1. Pseudomonas aeruginosa (Pseudomonas aeruginosa) FL02, which is preserved in China center for type culture Collection with the preservation number of CCTCCNO: and M2018169.

2. The use of Pseudomonas aeruginosa (Pseudomonas aeruginosa) FL02 in straw lactic acid fermentation as claimed in claim 1.

3. The use according to claim 2, comprising the steps of:

step S1, pretreatment of corn straws: weighing corn stalk, putting into aluminum foil bag, adding strong ammonia water, rapidly sealing, and repeatedly kneading aluminum foil bag to obtain NH₃Fully contacting with the straws, and standing for more than three days at normal temperature to obtain ammonia-treated straws;

step S2, fermenting straw with lactic acid: the pretreated corn straws obtained in the step S1 are filled in a culture bottle, simultaneously Bacillus coagulans (Bacillus coagulans) FL209 and Pseudomonas aeruginosa (Pseudomonas aeruginosa) FL02 as claimed in claim 1 are inoculated, and a finished lactic acid product is obtained after standing fermentation culture by adding composite cellulase as a substrate;

wherein, the bacillus coagulans FL209 is preserved in China center for type culture Collection with the preservation number of: CCTCC No. 2015773.

4. The use of claim 3, wherein in step S1, 80g of corn stalks are weighed into an aluminum foil bag, and 20ml of concentrated ammonia water with a volume concentration of 25% is added.

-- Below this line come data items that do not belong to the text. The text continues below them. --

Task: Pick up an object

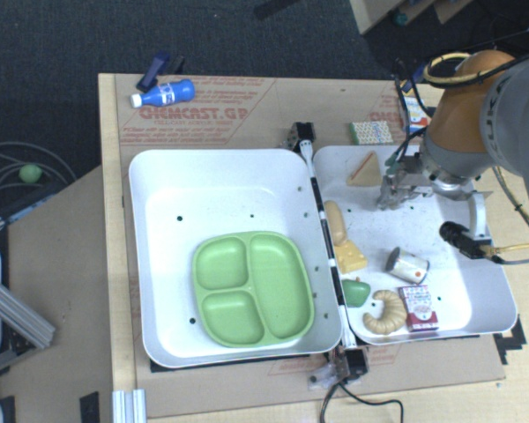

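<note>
Camera view left the gripper [397,192] blurred low over the right bin's [489,298] far end, beside a tan wedge [363,169]; its opening could not be told. Small objects lay nearer: a croissant [385,312], a red packet [419,307].

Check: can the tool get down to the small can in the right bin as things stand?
Probably yes. The tool hangs over the upper part of the right bin, and the small can lies below it in open floor, apart from the croissant and red carton.
</note>
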Action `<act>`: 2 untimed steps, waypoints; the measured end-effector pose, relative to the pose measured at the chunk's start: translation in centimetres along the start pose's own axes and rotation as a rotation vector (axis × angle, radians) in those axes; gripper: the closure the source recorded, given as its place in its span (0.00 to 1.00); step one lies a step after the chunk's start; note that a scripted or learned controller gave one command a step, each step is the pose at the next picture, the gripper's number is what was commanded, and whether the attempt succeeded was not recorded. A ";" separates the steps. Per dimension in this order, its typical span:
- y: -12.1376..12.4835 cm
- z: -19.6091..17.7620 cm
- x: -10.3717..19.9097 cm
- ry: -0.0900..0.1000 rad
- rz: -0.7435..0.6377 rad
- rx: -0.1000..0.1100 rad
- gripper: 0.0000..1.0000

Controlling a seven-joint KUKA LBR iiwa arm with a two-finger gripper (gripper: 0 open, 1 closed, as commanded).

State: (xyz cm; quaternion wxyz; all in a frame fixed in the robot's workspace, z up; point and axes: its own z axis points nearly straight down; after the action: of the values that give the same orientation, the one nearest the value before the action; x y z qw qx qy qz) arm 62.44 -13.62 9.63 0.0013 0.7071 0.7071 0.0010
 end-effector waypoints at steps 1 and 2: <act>0.0 0.0 0.0 0.000 0.000 0.001 0.00; -12.1 -4.4 -8.7 0.000 0.003 0.005 0.00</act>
State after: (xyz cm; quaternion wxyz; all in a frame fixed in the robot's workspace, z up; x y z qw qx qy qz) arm 50.38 -22.32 13.96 -0.0003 0.7083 0.7059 -0.0010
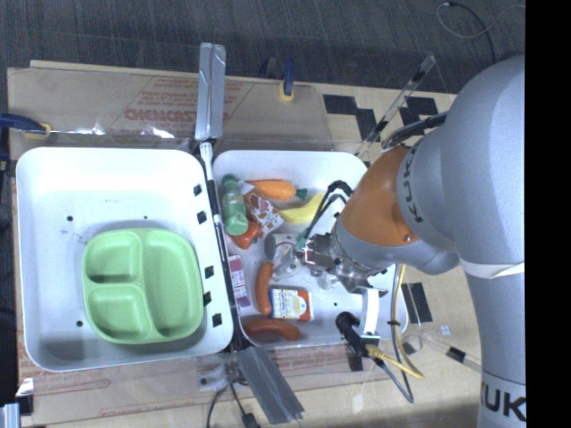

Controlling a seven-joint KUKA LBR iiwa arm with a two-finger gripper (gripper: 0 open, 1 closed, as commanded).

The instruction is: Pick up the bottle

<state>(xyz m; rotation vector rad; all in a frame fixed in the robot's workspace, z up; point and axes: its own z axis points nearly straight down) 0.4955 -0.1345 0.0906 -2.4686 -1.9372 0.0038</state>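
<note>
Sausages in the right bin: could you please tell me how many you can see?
2: one sausage upright left of the ketchup packet, another sausage along the bin's near edge. The arm may hide more.

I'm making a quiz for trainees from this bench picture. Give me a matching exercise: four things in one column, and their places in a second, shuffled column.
Things:
1. green tray
2. bottle
3. carrot
4. hot dog

Places:
A. near edge of the right bin
B. left bin
C. far end of the right bin, just right of the bottle
D. right bin, along its left wall

Pairs: 1-B, 2-D, 3-C, 4-A
</note>
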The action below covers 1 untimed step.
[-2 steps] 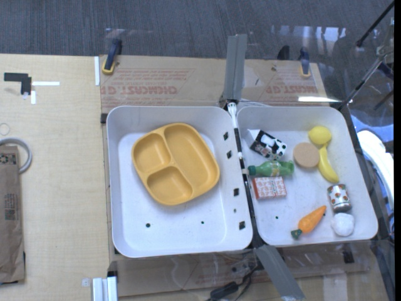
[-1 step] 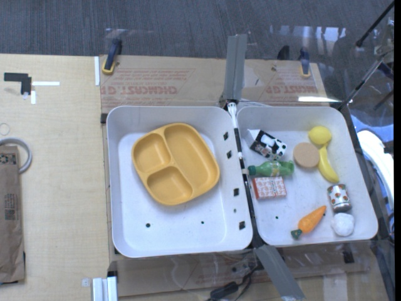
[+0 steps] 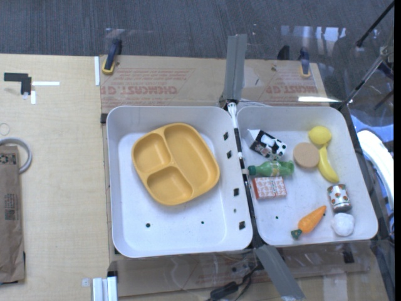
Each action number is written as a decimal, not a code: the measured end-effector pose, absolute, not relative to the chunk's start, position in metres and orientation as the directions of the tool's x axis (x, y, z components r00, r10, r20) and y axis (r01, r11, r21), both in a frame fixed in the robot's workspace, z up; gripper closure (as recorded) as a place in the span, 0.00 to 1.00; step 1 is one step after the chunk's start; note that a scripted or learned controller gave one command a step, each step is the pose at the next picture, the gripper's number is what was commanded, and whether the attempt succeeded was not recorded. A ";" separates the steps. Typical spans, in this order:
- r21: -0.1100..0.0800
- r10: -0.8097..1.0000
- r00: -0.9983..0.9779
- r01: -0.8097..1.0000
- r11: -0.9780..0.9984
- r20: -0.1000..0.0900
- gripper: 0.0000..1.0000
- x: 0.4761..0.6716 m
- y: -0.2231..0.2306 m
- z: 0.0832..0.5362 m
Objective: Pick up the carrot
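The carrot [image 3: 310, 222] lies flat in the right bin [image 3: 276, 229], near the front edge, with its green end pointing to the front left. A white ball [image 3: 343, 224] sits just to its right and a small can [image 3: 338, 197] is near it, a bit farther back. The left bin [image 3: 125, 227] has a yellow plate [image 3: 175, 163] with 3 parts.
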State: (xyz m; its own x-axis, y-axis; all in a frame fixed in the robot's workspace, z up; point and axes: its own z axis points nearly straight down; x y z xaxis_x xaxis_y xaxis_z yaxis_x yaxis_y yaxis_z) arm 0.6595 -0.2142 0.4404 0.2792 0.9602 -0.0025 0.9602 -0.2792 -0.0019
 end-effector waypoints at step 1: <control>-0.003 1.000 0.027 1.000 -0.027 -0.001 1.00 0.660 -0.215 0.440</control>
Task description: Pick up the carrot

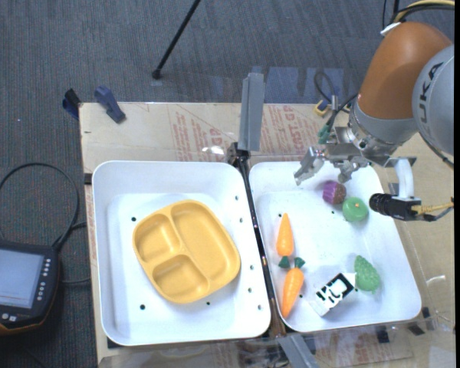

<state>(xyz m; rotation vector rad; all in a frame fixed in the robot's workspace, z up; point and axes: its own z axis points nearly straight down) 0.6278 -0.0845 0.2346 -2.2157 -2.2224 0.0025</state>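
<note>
Two shallow white bins sat side by side on a bench, seen from above at a slant. The left bin [107, 205] held a yellow divided plate [185, 249] with three compartments, lying flat near its middle.

The right bin [402, 278] held several toy foods. Two carrots lay along its left side: the upper carrot [285, 234] pointed toward the far edge, and the lower carrot [291, 290] pointed toward the near edge, their green tops almost meeting between them. Just right of the lower carrot lay a small white box with black markings [333, 291], and beside that a green leafy toy [366, 274]. Near the far right corner sat a purple piece [334, 192] with a green round piece [355, 209] just beside it.

The grey arm with its orange band [399, 67] reached in from the right. Its gripper [331, 167] hung over the far part of the right bin, near the purple piece and well apart from both carrots. Its fingers were spread apart, with nothing between them.
</note>
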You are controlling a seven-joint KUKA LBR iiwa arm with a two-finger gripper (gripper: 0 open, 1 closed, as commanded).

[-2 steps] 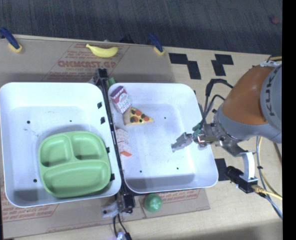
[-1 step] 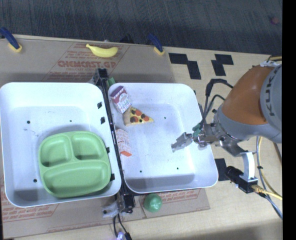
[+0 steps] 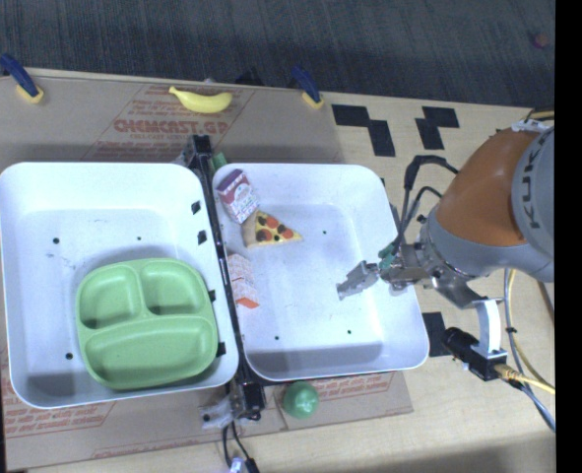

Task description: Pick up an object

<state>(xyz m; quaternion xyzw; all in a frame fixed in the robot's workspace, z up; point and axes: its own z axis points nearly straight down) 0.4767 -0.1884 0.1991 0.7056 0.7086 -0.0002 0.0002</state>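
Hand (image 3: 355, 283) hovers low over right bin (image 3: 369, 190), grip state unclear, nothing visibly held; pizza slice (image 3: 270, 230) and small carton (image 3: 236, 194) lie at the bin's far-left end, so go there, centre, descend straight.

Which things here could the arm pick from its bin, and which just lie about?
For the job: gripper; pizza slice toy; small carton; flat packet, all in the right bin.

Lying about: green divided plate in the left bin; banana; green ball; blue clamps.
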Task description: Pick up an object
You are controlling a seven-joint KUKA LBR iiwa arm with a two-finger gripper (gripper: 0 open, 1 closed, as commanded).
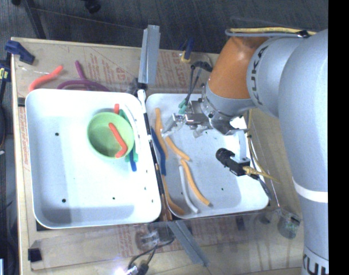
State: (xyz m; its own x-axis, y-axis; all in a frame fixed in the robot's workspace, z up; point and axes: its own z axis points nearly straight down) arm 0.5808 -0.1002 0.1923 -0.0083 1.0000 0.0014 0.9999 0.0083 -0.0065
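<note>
You had the tool [183, 121] low over the far end of the right bin [254, 202], whether clenched or released I could not tell, and among crowded orange strips [175, 145] it risked pinching the bin floor or nothing.
</note>
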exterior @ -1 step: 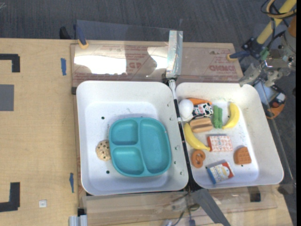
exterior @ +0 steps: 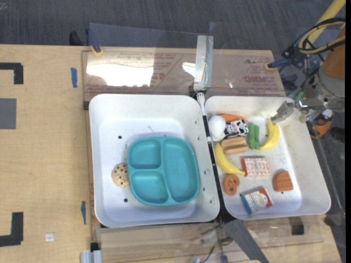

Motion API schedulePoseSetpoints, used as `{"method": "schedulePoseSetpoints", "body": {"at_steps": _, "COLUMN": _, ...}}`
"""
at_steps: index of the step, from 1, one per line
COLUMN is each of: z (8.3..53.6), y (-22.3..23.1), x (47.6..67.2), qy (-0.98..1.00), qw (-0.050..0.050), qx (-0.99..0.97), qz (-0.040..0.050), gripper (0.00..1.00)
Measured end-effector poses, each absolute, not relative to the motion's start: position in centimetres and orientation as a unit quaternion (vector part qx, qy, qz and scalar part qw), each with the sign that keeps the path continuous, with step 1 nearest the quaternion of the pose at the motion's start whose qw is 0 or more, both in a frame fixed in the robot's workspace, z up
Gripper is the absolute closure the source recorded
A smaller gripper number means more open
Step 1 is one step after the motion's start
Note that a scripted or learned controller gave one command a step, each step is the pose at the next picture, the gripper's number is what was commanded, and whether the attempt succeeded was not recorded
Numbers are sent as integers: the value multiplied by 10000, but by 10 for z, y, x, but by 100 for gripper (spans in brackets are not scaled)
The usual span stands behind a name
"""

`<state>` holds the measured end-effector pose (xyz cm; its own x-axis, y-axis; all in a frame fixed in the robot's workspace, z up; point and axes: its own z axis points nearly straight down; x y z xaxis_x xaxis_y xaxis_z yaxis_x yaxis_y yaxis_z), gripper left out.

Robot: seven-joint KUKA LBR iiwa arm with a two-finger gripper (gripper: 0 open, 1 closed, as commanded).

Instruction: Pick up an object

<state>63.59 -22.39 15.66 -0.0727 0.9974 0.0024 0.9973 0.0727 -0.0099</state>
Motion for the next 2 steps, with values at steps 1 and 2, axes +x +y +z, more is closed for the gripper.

5. The use of claim 3, wherein in step S2, 100ml of pretreated corn stalks with a concentration of 50g/L are placed in a 250ml triangular flask, 1ml of Bacillus coagulans FL209 and 1ml of Pseudomonas aeruginosa FL02 are inoculated simultaneously, 10FPU/g of composite cellulase is added, standing fermentation is carried out at 50 ℃, pH is adjusted once every 12h, pH is controlled to be 6.0-6.5, and after cultivation for 84h or when pH is not changed any more, the fermentation is finished to obtain the finished lactic acid product.